- **ACTIVITY**: Within the listing below, the lines to output run from the one containing "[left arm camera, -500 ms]" through the one containing "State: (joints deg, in"; copy them exactly and nothing else.

- **DATASET EXCERPT**:

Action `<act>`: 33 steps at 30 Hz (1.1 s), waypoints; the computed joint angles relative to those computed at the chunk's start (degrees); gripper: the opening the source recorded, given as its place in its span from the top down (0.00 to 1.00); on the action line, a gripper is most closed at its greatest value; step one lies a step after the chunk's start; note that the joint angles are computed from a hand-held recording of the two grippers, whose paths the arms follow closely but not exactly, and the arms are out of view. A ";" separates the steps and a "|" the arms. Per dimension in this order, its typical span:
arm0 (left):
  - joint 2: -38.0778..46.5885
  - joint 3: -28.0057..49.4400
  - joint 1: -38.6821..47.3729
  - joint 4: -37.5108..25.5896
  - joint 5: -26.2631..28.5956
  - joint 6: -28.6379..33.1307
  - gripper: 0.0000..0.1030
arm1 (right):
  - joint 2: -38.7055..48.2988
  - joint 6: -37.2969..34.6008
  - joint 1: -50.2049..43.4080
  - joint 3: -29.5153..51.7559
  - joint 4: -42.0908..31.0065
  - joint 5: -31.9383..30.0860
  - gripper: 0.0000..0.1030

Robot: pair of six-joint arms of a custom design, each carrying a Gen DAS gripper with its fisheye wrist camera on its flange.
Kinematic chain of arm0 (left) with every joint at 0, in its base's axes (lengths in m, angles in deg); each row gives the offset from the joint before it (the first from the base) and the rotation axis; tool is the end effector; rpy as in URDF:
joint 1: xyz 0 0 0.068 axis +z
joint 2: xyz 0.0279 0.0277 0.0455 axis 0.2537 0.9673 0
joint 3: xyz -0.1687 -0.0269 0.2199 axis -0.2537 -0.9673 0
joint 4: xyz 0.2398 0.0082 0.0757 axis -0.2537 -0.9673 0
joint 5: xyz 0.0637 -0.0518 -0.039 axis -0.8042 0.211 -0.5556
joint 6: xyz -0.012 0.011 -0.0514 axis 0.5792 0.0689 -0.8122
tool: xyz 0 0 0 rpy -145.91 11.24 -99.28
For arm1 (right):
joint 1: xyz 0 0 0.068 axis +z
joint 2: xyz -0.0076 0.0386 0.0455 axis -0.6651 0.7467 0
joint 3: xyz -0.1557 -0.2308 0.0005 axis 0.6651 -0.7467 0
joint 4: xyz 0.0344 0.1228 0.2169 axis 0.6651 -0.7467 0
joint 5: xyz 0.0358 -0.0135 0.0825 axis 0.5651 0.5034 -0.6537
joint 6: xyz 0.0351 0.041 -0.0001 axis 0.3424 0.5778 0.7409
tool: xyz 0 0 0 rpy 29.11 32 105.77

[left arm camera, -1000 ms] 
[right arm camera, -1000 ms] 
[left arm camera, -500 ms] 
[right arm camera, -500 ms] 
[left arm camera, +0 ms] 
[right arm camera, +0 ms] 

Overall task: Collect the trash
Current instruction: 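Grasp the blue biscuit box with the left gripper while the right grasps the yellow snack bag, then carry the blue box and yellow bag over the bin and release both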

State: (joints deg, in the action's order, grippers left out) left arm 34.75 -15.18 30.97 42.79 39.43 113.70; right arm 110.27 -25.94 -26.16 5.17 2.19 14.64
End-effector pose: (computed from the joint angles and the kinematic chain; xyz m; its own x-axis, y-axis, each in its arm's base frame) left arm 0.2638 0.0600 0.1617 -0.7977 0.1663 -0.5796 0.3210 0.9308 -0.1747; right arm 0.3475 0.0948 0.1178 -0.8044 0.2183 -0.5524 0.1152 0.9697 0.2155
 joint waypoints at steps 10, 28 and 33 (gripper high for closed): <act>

- **RESULT OF THE TASK**:
[left arm camera, -500 ms] 
[right arm camera, -500 ms] 
[left arm camera, +0 ms] 
[right arm camera, +0 ms] 

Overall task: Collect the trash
Current instruction: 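Grasp the blue biscuit box with the left gripper while the right grasps the yellow snack bag, then carry the blue box and yellow bag over the bin and release both
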
State: (joints deg, in the action's order, grippers left out) left arm 34.75 -15.18 30.97 42.79 39.43 113.70; right arm 110.27 -25.94 -26.16 5.17 2.19 14.64

Exercise complete, with nothing further to add.